Liars and Losers Like Us

My eyes crack open to bright light and silence. I grab my phone that still hasn’t been turned back on. My cat clock says I’ve slept till 10:23 a.m. but it still doesn’t feel like enough.

When my phone powers on, it immediately buzzes in my hand. Missed calls and texts from Kallie and Sean pop up like reminders of why my head is throbbing. My eyes are pulled to the window, the sun extending its arms, beckoning, promising a new day.

If only the light were enough. My head sinks back into the pillow and I hug another between my knees. I drift back to sleep, waking in and out of dreams of Maisey pulling the mouse out of her desk, and nightmares splattered with dark images of her limp body, skin paled in blues and grays, hanging from a rope in the halls of Belmont High. My classmates hum the Maisey song, pushing her dangling body out of their way as they rush through the halls. My waking moments are no better, taunting me with what the letter I’ve tucked into my pillowcase might say.

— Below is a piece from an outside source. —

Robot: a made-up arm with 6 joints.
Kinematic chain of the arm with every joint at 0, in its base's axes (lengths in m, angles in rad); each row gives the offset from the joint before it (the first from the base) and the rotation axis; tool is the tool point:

I wake again to Mom, calling because the school’s automated system left her a message saying I was absent this morning. Shit. It’s already quarter to twelve.

“I’m tired, my head hurts, but I’m going.”

“You can forget about school if you want. Go back to sleep and I’ll see you when I get home.”

“I don’t know what I want to do,” I say, almost whining.

“Well, it’s up to you,” she says, like it’s no big deal and says good-bye. The consolation that it’s Friday taps my shoulder and reminds me that I’ve made plans with Sean. I look back out the window and the golden rays win, pulling me out of bed.

Fresh out of the shower, jeans from yesterday and a long-sleeved Jane Eyre T-shirt, I sit back on the bed, reach into my pillowcase and pull out the creased and folded white envelope.

Bree Hughes. The hollow echo of her saying my name in the school bathroom replays in my head, like an encore I didn’t ask for. The way she’d said it. Patronizing. The envelope unfolds itself into my hands, as does the letter. Sloppy wispy script, blatantly screaming that she was tired and didn’t care. I unfold it, letting my eyes drift to the top heading and right back off the page. Again, it’s there. Bree Hughes. Like she’s taunting me. My throat gets rushed by my heart, so hard and so rapid that I just can’t. I flip the letter over, refolding it with swift sloppy hands and stuffing it back into the envelope and my pillowcase. I can’t read this right now. Not today. Not when I’m trying to get to school, to walk through the hallways looking like my shit’s so together I can be a fucking Prom Queen.





FIFTEEN


I get to school at lunchtime and everyone is chirping and buzzing with the news of Maisey. I hear snippets of the tragedy passing each lunch table. I can’t even stand in the lunch line without hearing about it.

“It’s crazy. Everyone treated her like ass.”

“At least she’ll go to heaven because all dogs go to heaven.”

“No, dude, she was a mouse. Where the hell do mice go?”

“The moon?”

“That doesn’t make sense.”

“Sure it does, moon’s made of cheese, dipshit.”

I clank my tray back onto the line and shove through the two assholes. “Excuse you.” I grab a bottle of water and walk right to the cashier.

“That’s all you’re getting today?” asks Kendall. “Prom Queen diet, huh?”

“I had a big breakfast.”

“Did you hear what happened?” asks Sam, mouth agape. Kendall leans in, eyes wide, waiting to hear a story she’s obviously heard a hundred times today. “Maisey Morgan committed suicide. Suicide. How sad. Can you believe it?”

I inhale slowly through my nose and as I exhale, I use every ounce of energy I have into fighting the urge to cry. To scream. To run. “Yeah, I can believe it,” I say. “Our class pretty much made her life a living hell. So why not? Maybe she’s in a better place.”

“Well, I’m Christian and I know this sounds wrong, but suicide is a sin. So that means she would be—.”

“Kendall. Don’t even. That is just wrong. You didn’t know her,” Sam says.

“Heaven or hell, either one sounds better than high school. I don’t want to talk about it, okay,” I say. “And none of us knew her, so get over it.”

“Damn,” says Sam holding her hands up. “Sorry.”

“Fine,” says Kendall. “New subject. Bree, what’s up with Prom? You going with us or not? It’s gonna be fun. We’re renting an SUV limo instead of a regular limo. And taking a road trip to Valley Fair the next day, too.”

“Prom: Parties of One is the hottest ticket.” Sam brushes her fingers through the edge of her fro-hawk. “You could even match your corsage to the pink streak I’m putting in my hair. So far we have six of us going … you really should come.”

“Breeeeee!” Someone steps up behind me. “I had no idea. This queen doesn’t have a date?” Justin Conner plants his ass on the seat next to me and hangs his arm on my shoulder. “Neither do I, we should probably go together then.”